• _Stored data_
--------------------------------

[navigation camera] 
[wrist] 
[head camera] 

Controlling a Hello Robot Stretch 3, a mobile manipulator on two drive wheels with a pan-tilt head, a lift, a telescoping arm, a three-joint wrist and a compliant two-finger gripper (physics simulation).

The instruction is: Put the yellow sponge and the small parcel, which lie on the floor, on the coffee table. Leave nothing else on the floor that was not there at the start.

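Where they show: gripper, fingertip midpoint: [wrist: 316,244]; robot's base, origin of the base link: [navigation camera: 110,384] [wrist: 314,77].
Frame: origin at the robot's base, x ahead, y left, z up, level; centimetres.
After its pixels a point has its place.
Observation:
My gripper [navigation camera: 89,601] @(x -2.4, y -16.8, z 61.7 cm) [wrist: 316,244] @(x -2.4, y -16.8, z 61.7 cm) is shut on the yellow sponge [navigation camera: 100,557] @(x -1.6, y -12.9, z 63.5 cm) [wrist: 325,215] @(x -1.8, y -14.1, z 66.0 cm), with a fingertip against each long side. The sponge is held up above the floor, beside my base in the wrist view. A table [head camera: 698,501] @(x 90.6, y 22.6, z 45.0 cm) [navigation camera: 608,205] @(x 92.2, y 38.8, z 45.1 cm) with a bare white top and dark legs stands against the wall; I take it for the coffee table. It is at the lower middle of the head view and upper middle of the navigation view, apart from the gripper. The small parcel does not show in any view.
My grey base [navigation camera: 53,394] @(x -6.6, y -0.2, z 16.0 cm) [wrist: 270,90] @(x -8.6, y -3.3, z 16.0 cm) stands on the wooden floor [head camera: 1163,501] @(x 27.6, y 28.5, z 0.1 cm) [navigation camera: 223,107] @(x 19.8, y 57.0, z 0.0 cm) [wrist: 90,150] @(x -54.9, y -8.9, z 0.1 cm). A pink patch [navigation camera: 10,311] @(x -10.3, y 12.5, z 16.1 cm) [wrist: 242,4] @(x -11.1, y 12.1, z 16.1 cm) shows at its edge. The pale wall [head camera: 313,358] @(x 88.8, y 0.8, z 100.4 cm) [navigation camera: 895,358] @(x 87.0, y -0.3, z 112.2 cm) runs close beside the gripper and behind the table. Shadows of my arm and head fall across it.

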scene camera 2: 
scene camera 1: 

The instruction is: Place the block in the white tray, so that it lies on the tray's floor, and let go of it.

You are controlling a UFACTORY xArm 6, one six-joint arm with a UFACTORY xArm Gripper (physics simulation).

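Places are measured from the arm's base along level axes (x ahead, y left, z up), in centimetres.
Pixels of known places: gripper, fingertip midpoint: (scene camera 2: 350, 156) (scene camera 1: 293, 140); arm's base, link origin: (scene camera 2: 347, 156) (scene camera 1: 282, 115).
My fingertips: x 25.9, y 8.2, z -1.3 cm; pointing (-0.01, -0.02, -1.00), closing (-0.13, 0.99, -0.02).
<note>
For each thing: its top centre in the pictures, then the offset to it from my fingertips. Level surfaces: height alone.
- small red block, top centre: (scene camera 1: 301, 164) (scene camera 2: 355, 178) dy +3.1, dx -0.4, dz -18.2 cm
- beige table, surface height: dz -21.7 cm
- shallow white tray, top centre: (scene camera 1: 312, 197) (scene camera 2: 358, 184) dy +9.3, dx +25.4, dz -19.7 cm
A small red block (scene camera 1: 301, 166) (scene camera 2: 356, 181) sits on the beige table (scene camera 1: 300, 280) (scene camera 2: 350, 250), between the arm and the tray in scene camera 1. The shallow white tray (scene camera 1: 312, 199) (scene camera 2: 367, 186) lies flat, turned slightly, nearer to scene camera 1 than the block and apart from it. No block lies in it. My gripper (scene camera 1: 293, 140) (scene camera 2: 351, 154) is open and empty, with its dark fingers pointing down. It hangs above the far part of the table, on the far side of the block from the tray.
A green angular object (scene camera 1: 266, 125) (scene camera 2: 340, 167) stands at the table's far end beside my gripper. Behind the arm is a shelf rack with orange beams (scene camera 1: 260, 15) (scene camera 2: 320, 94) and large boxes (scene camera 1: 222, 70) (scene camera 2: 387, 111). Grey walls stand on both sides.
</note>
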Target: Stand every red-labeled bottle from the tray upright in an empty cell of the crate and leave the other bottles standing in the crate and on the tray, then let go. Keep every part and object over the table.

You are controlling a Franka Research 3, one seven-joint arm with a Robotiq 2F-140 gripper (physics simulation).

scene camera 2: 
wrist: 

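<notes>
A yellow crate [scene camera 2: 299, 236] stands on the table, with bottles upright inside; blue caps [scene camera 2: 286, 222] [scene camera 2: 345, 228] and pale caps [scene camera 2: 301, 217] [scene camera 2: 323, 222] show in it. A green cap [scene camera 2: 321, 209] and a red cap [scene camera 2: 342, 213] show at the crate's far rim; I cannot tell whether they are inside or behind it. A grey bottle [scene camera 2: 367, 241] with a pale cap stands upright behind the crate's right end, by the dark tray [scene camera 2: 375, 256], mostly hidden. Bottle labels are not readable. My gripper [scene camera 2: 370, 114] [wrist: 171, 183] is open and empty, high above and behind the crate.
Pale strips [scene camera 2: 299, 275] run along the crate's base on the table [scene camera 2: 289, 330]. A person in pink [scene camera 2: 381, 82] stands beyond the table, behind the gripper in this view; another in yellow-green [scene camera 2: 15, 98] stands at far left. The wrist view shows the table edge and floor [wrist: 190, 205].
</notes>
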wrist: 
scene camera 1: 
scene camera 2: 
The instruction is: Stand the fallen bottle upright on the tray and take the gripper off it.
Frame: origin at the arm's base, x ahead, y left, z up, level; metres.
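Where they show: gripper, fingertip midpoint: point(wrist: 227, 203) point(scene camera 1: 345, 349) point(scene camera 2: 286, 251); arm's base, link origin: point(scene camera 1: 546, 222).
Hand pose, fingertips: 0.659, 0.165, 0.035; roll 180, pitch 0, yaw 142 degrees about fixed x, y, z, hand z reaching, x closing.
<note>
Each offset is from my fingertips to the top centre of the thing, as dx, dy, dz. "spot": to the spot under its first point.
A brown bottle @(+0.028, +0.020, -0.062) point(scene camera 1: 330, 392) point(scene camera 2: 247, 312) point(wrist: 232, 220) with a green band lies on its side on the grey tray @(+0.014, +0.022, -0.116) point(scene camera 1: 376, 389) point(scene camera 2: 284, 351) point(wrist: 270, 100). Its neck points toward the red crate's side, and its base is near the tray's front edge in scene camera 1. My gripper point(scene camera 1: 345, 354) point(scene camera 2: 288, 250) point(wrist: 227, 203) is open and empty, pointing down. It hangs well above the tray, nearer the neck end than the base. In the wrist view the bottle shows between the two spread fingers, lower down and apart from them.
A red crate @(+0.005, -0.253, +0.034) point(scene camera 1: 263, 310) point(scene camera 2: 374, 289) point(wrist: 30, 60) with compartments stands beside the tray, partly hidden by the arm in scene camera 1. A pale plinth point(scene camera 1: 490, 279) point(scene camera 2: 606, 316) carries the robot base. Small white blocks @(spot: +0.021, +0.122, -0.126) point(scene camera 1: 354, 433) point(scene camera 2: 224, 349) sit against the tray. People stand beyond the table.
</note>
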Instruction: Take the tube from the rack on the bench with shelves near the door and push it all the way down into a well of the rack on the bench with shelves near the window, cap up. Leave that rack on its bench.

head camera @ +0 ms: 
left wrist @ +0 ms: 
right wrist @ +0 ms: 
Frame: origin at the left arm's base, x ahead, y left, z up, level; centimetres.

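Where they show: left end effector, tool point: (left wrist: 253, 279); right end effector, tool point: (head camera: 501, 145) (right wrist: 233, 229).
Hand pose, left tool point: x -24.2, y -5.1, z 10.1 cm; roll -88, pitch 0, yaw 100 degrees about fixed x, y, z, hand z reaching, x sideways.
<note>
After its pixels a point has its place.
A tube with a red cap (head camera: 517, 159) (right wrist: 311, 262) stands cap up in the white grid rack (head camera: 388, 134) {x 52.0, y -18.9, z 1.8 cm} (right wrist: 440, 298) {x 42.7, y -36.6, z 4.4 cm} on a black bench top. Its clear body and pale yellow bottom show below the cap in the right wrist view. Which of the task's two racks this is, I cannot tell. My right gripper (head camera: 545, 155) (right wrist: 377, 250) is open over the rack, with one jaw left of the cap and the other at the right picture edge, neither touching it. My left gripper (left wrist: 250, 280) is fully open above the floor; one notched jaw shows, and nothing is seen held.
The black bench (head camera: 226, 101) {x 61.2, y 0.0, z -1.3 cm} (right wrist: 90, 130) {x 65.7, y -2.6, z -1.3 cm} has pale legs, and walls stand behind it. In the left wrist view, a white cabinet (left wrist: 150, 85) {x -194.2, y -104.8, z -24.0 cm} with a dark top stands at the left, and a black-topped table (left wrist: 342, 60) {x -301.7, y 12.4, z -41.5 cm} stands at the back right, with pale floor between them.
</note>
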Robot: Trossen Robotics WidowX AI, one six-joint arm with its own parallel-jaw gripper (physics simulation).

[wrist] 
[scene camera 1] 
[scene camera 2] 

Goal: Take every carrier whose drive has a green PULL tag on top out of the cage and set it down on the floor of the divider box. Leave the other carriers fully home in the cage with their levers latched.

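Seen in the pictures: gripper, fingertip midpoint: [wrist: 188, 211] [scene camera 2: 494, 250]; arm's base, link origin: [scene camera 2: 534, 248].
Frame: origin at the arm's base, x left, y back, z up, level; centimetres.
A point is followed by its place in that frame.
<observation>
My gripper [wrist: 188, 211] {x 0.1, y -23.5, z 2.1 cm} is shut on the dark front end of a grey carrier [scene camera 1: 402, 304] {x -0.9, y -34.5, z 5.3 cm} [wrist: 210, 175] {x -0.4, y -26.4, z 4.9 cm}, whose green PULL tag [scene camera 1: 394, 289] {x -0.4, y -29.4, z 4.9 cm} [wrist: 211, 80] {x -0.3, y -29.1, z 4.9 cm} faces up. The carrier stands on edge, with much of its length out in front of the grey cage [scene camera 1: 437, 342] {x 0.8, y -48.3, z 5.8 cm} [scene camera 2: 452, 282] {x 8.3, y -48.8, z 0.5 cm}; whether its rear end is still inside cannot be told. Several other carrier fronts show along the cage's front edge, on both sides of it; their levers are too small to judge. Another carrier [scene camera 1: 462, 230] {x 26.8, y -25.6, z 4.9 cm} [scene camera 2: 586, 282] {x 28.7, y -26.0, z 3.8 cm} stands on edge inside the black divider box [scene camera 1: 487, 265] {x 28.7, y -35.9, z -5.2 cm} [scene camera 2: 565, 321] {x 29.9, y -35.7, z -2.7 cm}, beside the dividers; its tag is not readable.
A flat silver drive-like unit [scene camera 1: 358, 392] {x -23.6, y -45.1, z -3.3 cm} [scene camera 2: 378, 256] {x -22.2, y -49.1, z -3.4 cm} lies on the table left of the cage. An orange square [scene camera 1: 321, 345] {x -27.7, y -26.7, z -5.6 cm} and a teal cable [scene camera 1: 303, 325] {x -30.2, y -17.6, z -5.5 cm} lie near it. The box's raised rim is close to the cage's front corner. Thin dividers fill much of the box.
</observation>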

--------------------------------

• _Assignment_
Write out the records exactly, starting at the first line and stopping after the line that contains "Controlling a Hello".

• _Your solution_
[navigation camera] 
[wrist] 
[head camera] 

Controlling a Hello Robot Stretch 3, a mobile manipulator on two drive wheels with a pan-tilt head, a lift, a telescoping arm, a three-joint wrist and a compliant two-finger gripper (physics simulation).

The answer has been given, and the exercise is done.